Learning Cycle m = 1:
-
...
-
Hand Pick a list of v_n to be automatically performed by the Robot System
-
Grip Cycle n (end of last Grip Cycle n-1 = start of this Grip Cycle n)
- Shot 00 (without gripper, only the objects in tray)
- Move 00 (randomly move gripper into target workspace)
- Shot 01 (with gripper and objects in tray)
-
- Take (pick one from the list of given v_n)
- Move (execute v_n)
- Shot (I_n)
-
- Pick (close grip)
- Shot (grasp moment record on Tray 1)
- Move (to Tray 2)
- Shot (grasp success detection on Tray 1, objects in Tray 1 "-1")
- Drop (open grip)
- Shot (grasp success detection on Tray 2, objects in Tray 2 "+1")
-
Grip Cycle n+1 (end of this Grip Cycle n = start of next Grip Cycle n+1)
-
...
-
ITF-Hand: Take => Move => Shot
- input: v_n
- generate: I_n
- output: null
- This ITF aims at following a list of hand picked v_n, leading to waypoints leading to possibly successful object grasping as training data. (just like playing the "claw machine")
- A possible optimization is introducing this 3rd Grip Cycle into the 2nd Grip Cycle to generate variations in the initial training data.
Image Data (I_n) and Motor Data (v_n) are the major data to be transmitted and processed. However, there is a potential to include further Motion Data, Grip Data and Sensor Data (TBD)
Efficient data saving (TBD)
Time stamp synchronization (TBD)
- The whole learning process consists of a lot (m) of repetitive Learning Cycles
- Each Learning Cycle consists of a lot (n) of repetitive Grip Cycles.
- Each Grip Cycle consists of a series of Integrated Task Flows (ITF)
- Each ITF consists of a series of Actions (Shot, Move, Pick, Drop, etc.)

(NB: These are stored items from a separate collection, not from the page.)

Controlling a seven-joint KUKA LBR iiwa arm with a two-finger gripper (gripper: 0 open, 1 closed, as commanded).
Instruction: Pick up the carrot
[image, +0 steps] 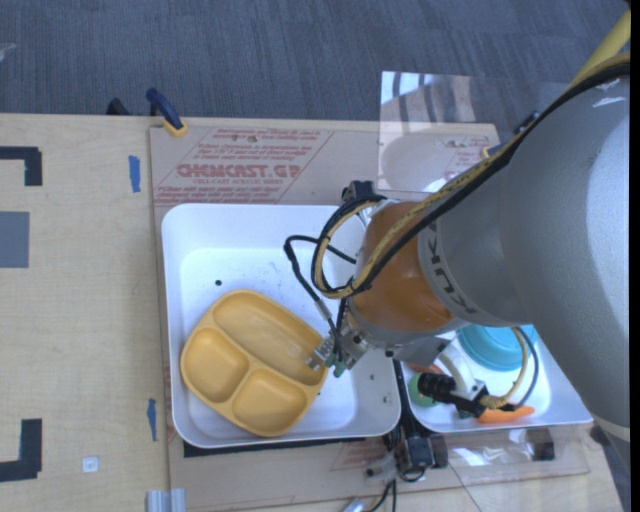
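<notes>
— Where's the carrot (503, 412)?

— Well to the right of the gripper (331, 358), in the right bin (570, 405): a thin orange sliver lying flat near the front wall, partly hidden by the arm (520, 230).

— Room to move?

— The left bin (200, 250) is open behind and left of the fingers. A glossy yellow three-compartment plate (247, 362) lies just left of them, its rim touching the tip.

— And the smaller bits?

— A smooth blue bowl (497, 347), right of the fingers.

— Fingers wide or narrow?

— I can't tell.
</notes>
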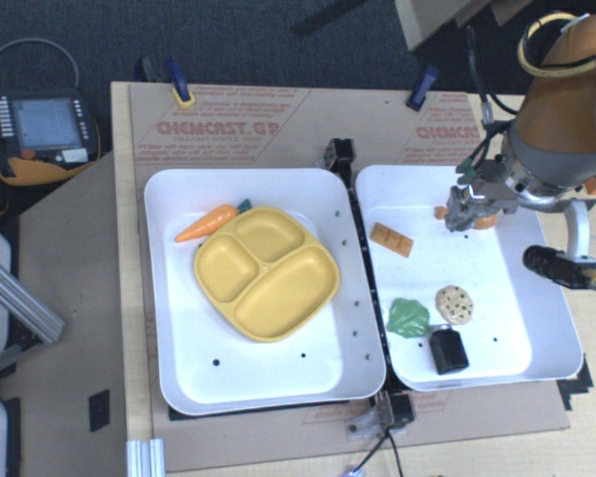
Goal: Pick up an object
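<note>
Seemingly, right bin (536,361) holds cookie (455,304), leaf (408,317), wafer (391,238).

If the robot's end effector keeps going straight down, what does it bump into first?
Probably the small orange thing at the top of the right bin. The end effector points down right beside it, over the bin floor. Depth is hard to judge from above, so it might touch the floor instead.

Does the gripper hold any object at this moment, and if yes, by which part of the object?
It cannot be told. The gripper is low in the right bin, over a small orange thing, but the view does not show that thing between the fingers.
</note>
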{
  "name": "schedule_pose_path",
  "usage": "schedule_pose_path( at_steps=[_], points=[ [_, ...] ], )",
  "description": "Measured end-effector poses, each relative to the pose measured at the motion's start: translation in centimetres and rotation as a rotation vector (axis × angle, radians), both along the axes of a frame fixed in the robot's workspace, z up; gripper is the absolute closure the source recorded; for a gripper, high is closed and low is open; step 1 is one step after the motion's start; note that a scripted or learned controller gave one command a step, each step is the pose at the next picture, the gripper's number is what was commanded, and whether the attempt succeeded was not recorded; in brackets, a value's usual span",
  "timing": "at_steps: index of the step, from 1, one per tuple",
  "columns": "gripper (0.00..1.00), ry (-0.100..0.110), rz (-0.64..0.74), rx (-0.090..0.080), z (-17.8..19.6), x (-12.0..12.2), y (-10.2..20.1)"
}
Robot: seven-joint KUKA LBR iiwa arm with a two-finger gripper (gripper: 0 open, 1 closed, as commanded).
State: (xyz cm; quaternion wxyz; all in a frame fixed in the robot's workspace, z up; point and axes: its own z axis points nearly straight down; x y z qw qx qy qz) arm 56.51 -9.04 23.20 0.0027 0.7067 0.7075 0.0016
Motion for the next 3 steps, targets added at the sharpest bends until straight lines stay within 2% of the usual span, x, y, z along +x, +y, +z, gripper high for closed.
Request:
schedule_pose_path(
  at_steps=[1, 2, 3],
  points=[
    [1.00, 0.007, 0.005, 0.004, -0.1, -0.2, 5.6],
    [1.00, 0.003, 0.006, 0.003, 0.7, 1.0, 10.9],
    [1.00, 0.008, 0.004, 0.003, -1.2, 1.8, 15.7]
  ],
)
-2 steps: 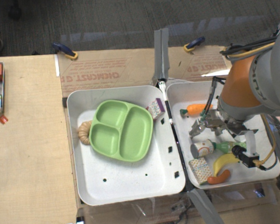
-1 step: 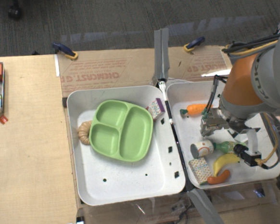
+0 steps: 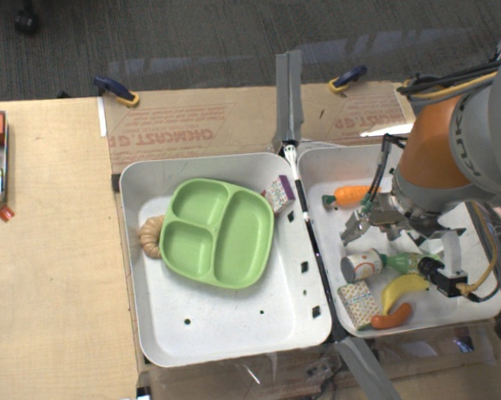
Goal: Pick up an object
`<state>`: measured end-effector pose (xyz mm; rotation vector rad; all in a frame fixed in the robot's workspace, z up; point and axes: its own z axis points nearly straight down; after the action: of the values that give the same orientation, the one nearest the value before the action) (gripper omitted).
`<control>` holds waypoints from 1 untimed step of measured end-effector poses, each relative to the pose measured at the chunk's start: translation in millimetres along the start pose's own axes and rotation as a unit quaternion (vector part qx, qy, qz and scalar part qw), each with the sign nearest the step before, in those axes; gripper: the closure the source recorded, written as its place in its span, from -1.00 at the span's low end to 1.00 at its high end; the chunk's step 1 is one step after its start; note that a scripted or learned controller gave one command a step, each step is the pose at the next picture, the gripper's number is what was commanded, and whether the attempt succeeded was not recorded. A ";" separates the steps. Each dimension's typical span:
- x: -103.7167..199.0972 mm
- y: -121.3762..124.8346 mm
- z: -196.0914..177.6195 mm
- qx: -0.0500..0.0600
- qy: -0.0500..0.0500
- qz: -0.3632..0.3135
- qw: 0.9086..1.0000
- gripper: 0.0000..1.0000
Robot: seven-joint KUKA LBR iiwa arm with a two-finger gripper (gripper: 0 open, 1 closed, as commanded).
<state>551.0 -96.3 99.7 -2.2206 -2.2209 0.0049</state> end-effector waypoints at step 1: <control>3.0 12.4 8.9 -0.001 0.000 -0.001 1.000 -1.00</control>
<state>563.4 -93.2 90.8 -2.2197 -2.2223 0.0032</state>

- Each Action executes/generates certain Data
- Shot Action
- generates visual Data
- Move Action
- executes waypoint Data (position and rotation as a vector)
- generates motion Data (Arm, Gripper, FT Sensor)
- Pick Action
- executes close grip Data (adaptive grasp mode: Basic or Pinch)
- generates motion/sensor Data (Gripper, FT Sensor)
- Drop Action
- executes open grip Data (adaptive grasp mode: Basic or Pinch)
- generates motion/sensor Data (Gripper, FT Sensor)
- XXXX Action
- XXXX
- Shot Action
-
Virtual boundaries of robot workspace in a cubical shape, programmable in UR5 controller.
- bottom side: align with tray surface
- top side: 80cm above tray surface
- robot side: 10cm inside tray, close to robot
- camera side: 10cm inside left tray, close to camera
- left side: 10cm inside right tray, on robot left
- right side: 10cm inside tray, on robot right
-
Virtual boundaries of robot Pick/Drop actions workspace
- similar as above, with respect to the corresponding Pick/Drop tray
-
The Robotiq Gripper has a rigid design, meaning that it can not interact with rigid boundaries of objects when collision occurs.
- object selection
- soft padding on the bottom of the tray (2cm thickness)
- FT Sensor integration
-
Wrist orientation of the gripper
- for easy implementation and testing, only vertical pick-and-place will be allowed, meaning the gripper will be set to allow only translation in X, Y, Z direction and rotation about Z axis.